What the task asks.
Pictures excluded, copy all of the data below exactly.
** Opening Data below block **
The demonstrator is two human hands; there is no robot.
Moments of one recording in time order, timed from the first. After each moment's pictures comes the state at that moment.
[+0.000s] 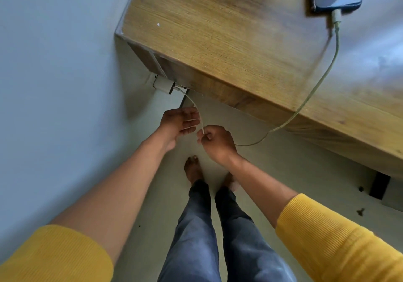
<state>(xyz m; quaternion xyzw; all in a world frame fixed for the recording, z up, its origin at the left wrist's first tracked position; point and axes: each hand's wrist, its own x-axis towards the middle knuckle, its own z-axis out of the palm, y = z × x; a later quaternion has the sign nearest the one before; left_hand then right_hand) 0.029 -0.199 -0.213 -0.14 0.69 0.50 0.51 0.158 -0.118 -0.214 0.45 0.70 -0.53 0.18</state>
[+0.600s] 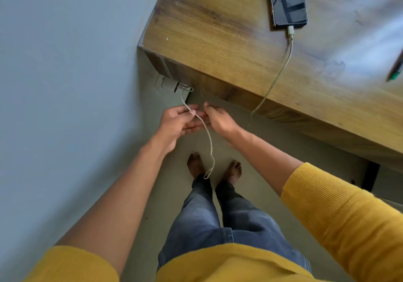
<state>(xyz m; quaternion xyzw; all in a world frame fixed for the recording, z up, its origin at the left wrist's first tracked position) 0.070 -0.229 -0.106 -0.04 0.67 0.56 0.49 0.158 -0.105 -0.115 0.45 0.61 -0.64 0.14</state>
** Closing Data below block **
Answer to this problem.
The demonstrator is two human hands; there is no robot.
Moments of one recording in time order, timed from the first. After each moment's pictures comes the state at that moment.
[+0.000s] 
<state>(xyz m; quaternion xyzw; all in a world frame fixed for the recording, z up, its origin at the left wrist's first tracked position; point and axes: each hand's wrist, its own x-axis towards the middle knuckle, its own z-axis out of the palm, y = z × x; a later quaternion has the sign nearest the one before; left_hand then right_hand) 0.029 -0.199 -0.213 -0.14 0.69 0.50 0.51 0.158 -0.118 -0.214 0.45 0.70 -0.53 0.18</state>
[+0.600s] 
<state>(xyz m; quaternion xyzw; all in a world frame fixed for the recording, z up, its origin at the left wrist's first tracked position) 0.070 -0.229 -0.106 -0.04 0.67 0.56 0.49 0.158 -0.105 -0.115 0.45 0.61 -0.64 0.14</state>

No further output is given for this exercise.